I’m a firm believer that you shouldn’t beat a dead horse. The horse has already experienced the thing people fear most, no not public speaking, I mean death, and by beating it further, you only make yourself look like an asshole.
This being said, I think the little man in my head that sees me going to work day after day, hating my job, sees me as that asshole beating a dead horse. You see, my horse was once a full blown race horse, with intentions of working it’s way up from line cook to manager, and from manager to owner, but time got the best of it.
My horse suffered a tragic accident about six years ago. It was cruising around the track as it normally did, slowly climbing it’s way to the head of the pack, becoming the horse everybody looked up to, and the horse everybody went to when they had any questions, and then it was introduced to the worst human being it had ever encountered in it’s short existence.
Dropping the metaphor for this part, one of my favorite managers transferred to South Florida, and was replaced with the devil incarnate. Being head cook on the line, I believe this manager came into the restaurant with his sights set on me, looking to knock me from first to last, slowing my metaphorical horse from first, to dead.
Everything I did was wrong, and if I managed to do something right, I didn’t do it fast enough, and if I did it right, and did it fast enough, I was living in a reality that didn’t exist. I was yelled at for everything, everything on the line was my fault. If I showed up to work on time, I was late, if I showed up early, I was accused of trying to sabotage his labor bonus. My horse, along with the part of me that wanted to excel in this industry, suffered a tragic accident, but it didn’t die quite yet. It just became filled with rage, and dreaded it’s every lap around the track.
My horse died on a Friday night, when the shit hit the fan. We were slammed busy and on an hour wait. The food starts running long, and my manager is in the window just screaming at me demanding that I fix everything that is going wrong. I’m sorry, did I seat the entire restaurant at one time? Did I ring every table in the dining room in simultaneously and expect it to come out in a timely manner? No, I didn’t.
I last about an hour before I red-out. I’m getting berated while getting beat down in sheer volume of tickets, I can’t handle it. I walk off the line for a quick breather, just to get my head back in the right place, and to get away from my managers incessant nagging. I’m in the middle of taking my first peaceful deep breath as he walks around the corner screaming at me. Cue red-out. I remember walking towards him and screaming at him, but I don’t remember what happened between that time, and the time I was back on the line cooking. I just remember looking down the line and seeing our grill cook laughing. My horse died.

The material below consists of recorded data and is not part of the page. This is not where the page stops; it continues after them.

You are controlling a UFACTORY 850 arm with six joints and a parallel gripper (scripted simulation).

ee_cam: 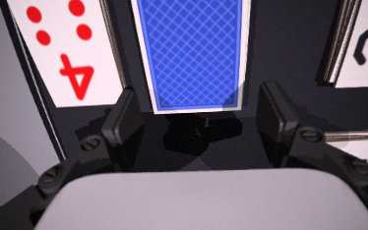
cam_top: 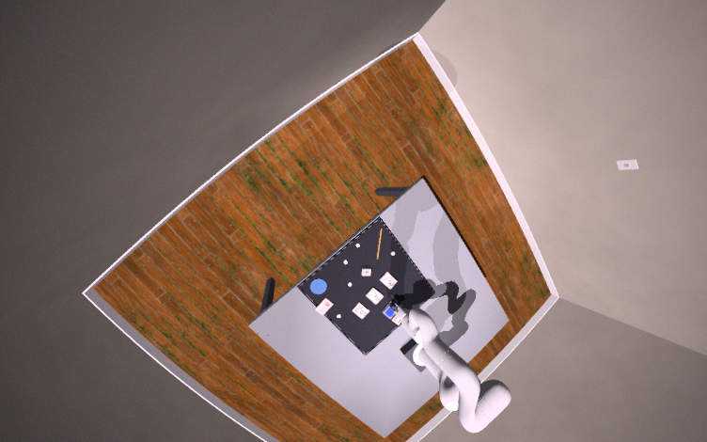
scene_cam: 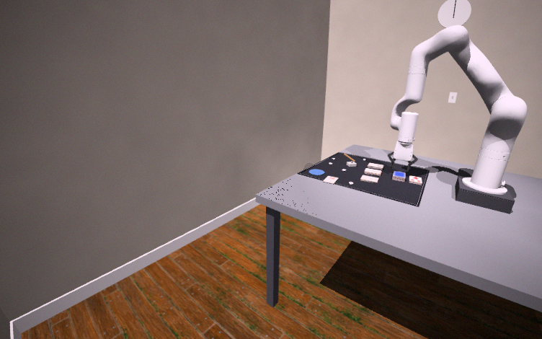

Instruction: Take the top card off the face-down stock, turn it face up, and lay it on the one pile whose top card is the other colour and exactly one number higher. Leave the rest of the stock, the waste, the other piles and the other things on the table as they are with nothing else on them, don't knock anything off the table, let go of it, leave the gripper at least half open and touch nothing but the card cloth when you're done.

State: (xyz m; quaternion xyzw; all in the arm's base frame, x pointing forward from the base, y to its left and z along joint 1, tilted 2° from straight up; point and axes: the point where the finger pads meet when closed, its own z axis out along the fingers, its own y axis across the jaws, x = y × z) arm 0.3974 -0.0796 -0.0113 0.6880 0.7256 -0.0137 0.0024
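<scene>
The red 4 card lies 30 mm to the left of my hand and 30 mm below it. From my hand the other things lie so: black card cloth: 170 mm ahead, 70 mm below, 20 mm to the left; red 4: 90 mm behind, 40 mm below, 30 mm to the left; black 2: 150 mm ahead, 40 mm below, 30 mm to the left.
</scene>
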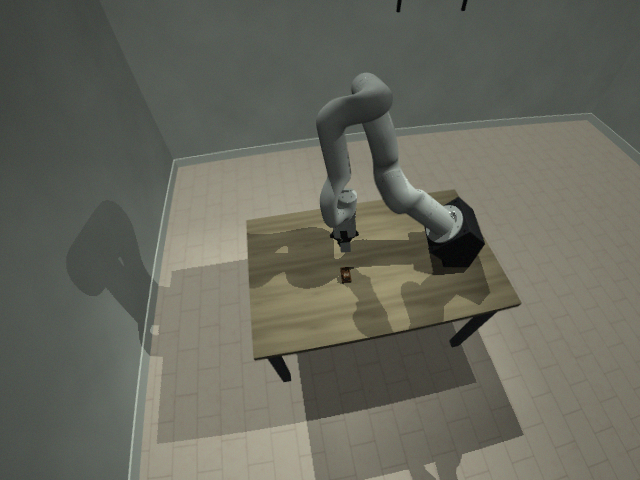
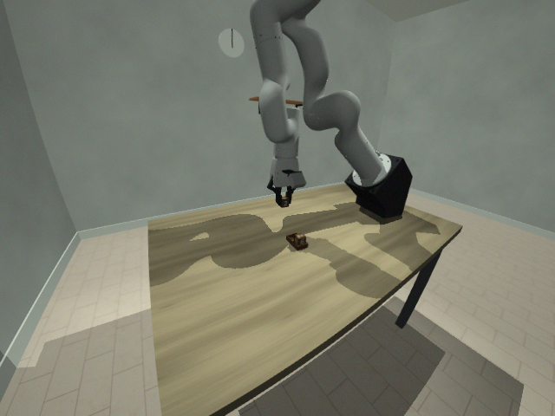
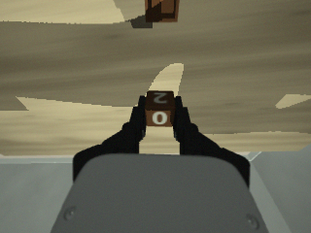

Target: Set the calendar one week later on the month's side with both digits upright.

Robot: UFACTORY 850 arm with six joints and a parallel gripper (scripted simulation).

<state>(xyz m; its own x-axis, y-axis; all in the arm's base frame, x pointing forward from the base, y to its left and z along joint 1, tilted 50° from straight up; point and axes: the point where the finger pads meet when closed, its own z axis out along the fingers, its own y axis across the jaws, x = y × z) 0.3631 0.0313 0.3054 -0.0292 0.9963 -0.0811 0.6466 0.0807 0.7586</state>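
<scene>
Now: hand 12 cm above the brown tray, 11 cm to the right of it and 1 cm past it. Also, from my hand: brown digit cube 1 cm below.
</scene>
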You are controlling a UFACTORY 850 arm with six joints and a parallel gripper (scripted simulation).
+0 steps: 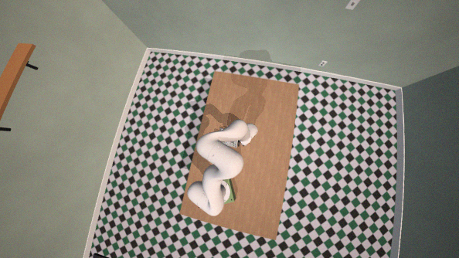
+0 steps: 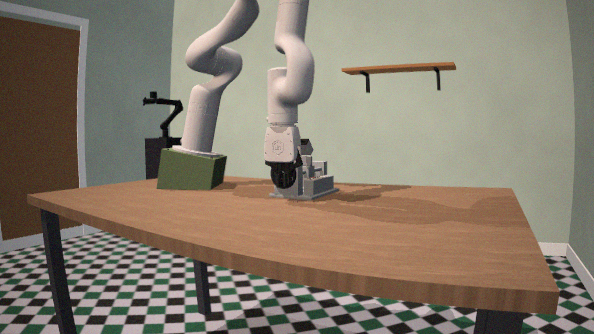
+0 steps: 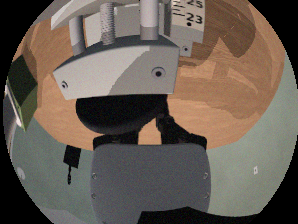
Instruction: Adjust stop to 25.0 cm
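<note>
My hand is 2 cm to the right of the handwheel.
</note>
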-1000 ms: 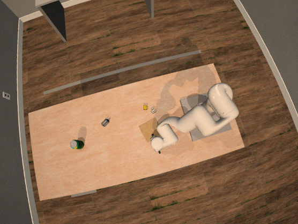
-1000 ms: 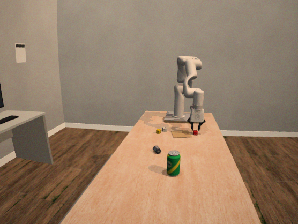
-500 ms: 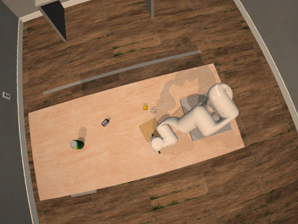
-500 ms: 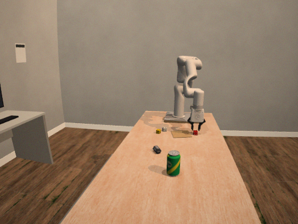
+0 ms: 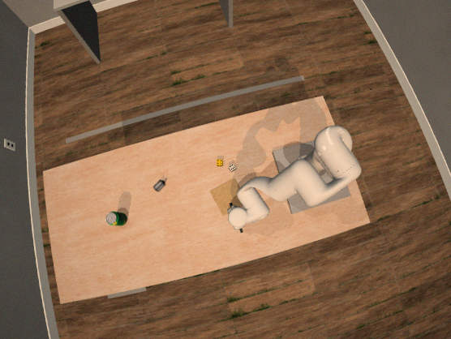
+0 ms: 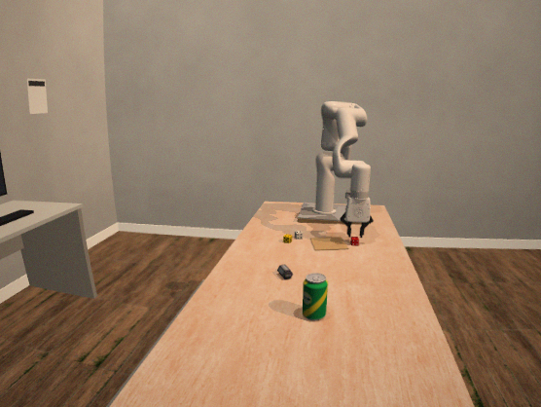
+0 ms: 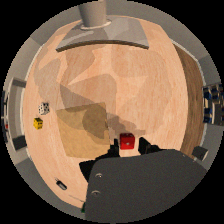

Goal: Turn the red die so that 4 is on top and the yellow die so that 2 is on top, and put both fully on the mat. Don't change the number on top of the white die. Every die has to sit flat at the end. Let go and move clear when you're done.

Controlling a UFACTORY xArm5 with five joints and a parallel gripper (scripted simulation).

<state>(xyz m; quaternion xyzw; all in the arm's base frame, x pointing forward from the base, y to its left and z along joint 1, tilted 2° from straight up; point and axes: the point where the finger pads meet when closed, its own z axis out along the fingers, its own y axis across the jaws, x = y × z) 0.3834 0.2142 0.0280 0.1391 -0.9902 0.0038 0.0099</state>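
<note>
The red die lies 40 mm below my hand. Also, from my hand: brown mat: 20 mm ahead, 110 mm to the right, 50 mm below; then yellow die: 50 mm ahead, 280 mm to the right, 40 mm below; then white die: 250 mm to the right, 40 mm below.
</note>
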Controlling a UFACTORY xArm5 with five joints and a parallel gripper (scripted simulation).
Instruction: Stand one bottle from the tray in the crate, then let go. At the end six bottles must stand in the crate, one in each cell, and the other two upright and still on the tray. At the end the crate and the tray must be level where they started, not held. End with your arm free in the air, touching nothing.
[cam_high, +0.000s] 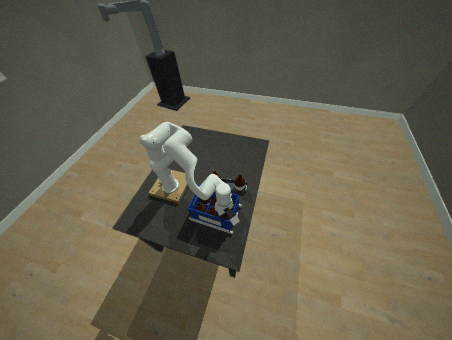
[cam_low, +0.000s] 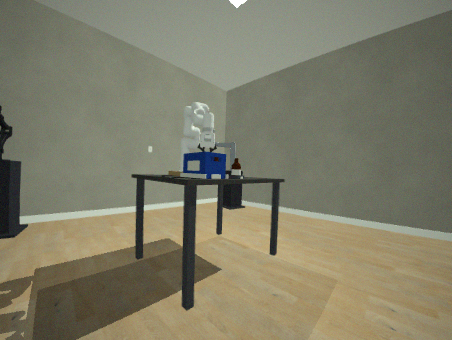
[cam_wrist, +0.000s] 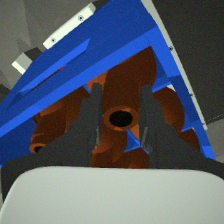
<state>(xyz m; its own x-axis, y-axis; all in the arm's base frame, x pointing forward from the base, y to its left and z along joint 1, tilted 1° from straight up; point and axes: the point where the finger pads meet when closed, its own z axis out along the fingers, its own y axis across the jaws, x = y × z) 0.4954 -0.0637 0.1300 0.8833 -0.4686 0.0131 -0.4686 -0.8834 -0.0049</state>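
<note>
Right now the blue crate is 90 mm behind my hand, 30 mm to the left of it and 80 mm below it. From my hand the other things lie so: tray: 110 mm behind, 260 mm to the left, 150 mm below.
</note>
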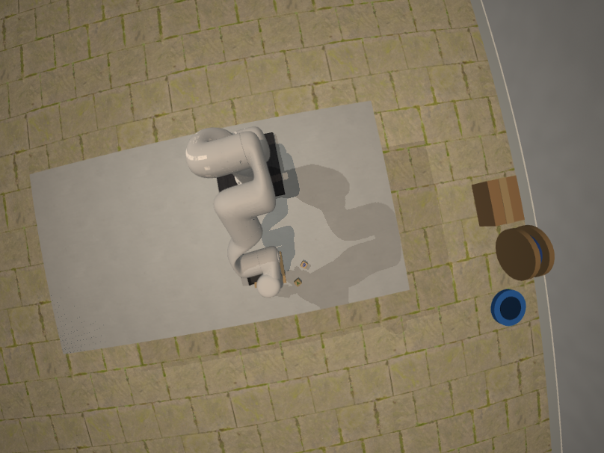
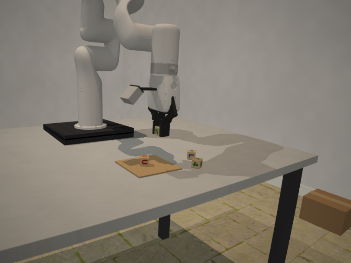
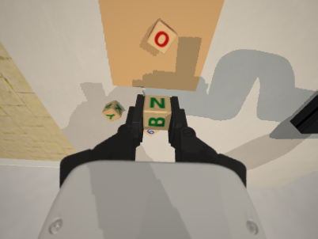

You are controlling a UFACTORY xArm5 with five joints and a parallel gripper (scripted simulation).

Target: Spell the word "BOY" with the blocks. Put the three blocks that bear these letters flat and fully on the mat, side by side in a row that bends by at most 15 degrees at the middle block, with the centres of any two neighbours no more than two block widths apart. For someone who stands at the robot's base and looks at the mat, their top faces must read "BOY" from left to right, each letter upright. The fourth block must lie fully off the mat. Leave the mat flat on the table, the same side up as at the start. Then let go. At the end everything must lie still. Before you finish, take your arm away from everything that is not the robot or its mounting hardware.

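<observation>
Now: hand 4 cm to the left of the tan mat and 10 cm above it.
</observation>
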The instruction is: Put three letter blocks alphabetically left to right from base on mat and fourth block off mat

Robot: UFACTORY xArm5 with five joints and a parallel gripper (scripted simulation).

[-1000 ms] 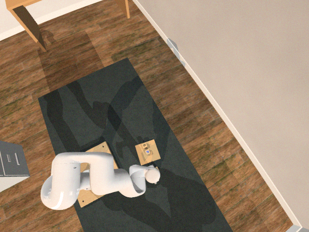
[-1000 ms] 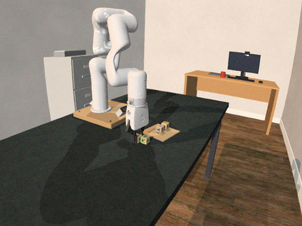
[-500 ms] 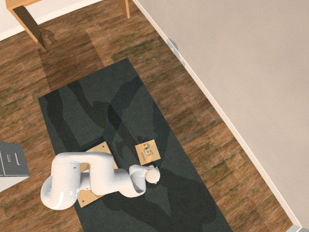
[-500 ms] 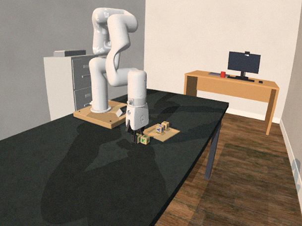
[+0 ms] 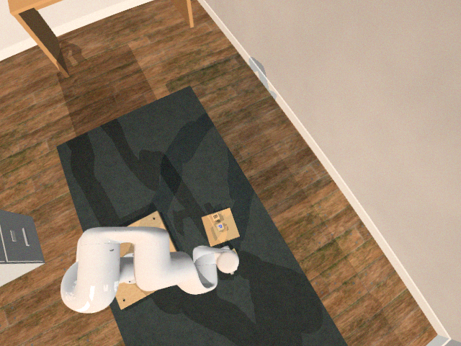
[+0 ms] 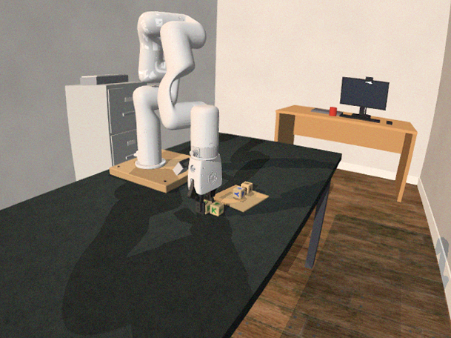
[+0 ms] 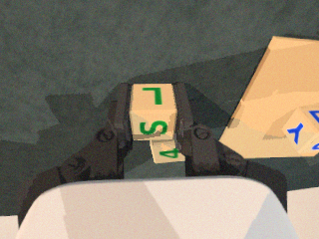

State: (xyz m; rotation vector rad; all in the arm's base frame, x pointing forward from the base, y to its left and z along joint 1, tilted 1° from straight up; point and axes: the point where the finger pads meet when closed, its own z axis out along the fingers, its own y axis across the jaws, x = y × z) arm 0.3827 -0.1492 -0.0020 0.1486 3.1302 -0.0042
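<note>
Now: the tan mat 40 mm ahead of my hand, 140 mm to the left of it and 20 mm below it. From my hand the other things lie so: green-lettered block: 10 mm below.
</note>
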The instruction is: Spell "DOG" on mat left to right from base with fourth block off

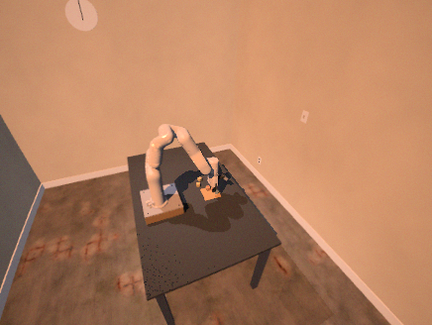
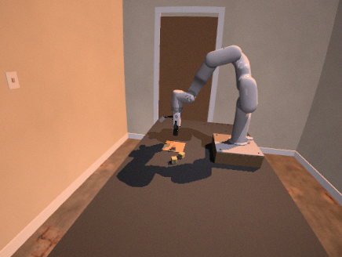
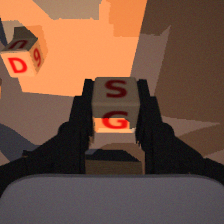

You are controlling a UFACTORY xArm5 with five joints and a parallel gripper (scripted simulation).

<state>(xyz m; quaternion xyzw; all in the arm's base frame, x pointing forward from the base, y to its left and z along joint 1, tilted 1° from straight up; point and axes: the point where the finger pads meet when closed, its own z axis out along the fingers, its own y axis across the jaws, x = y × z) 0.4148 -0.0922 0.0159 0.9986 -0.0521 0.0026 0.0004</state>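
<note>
Now: hand 90 mm above the orange mat, 50 mm to the right of it and 10 mm short of it.
</note>
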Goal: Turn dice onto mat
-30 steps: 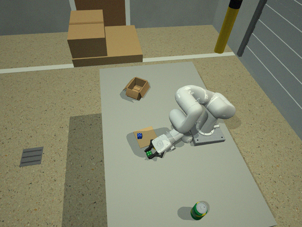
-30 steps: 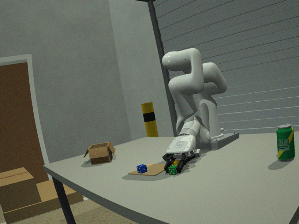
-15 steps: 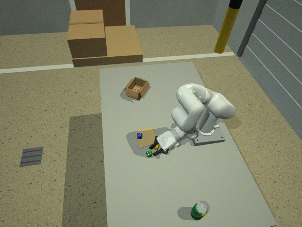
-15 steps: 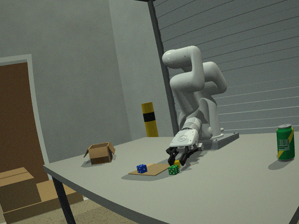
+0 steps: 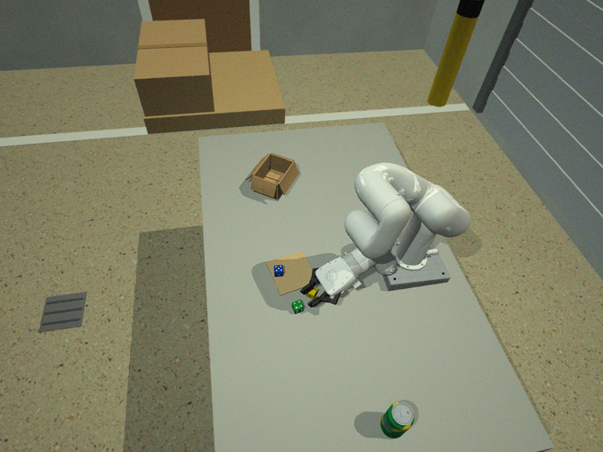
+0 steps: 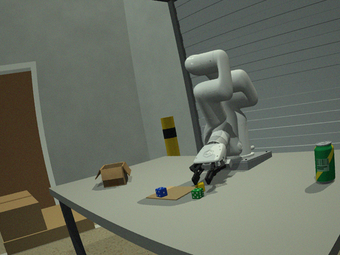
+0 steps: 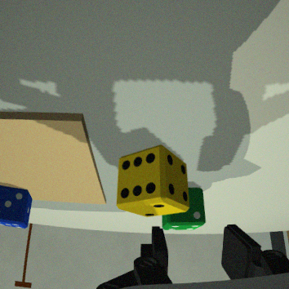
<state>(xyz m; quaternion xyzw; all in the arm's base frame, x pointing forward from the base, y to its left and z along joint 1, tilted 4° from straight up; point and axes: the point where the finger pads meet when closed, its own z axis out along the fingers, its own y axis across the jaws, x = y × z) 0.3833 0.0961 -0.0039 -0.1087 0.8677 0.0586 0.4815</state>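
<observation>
Right now my hand is 4 cm short of the green die, 4 cm above it and 1 cm to the right of it. From my hand the other things lie so: yellow die: 4 cm below, 3 cm to the right, 2 cm behind; then cardboard mat: 13 cm to the right, 5 cm below, 3 cm ahead; then blue die: 13 cm to the right, 8 cm ahead, 4 cm below.
</observation>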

I worked as a robot the rest of the shift, completely mentally checked out. And it’s been that way for going on seven years now. The little man in my head sees me clock in, beat that poor dead horse for up to fifteen hours a day sometimes, and then go home to drink the pain away, like the asshole he believes me to be.
My horse has been twitching recently, as I’ve been sending out my resume, and I believe he may be coming back to life, but as everybody who has ever seen any zombie movie knows, nothing comes back to life quite the same. Much as a zombie, my horse will come back to life with an insatiable thirst for blood. Blood being success of course.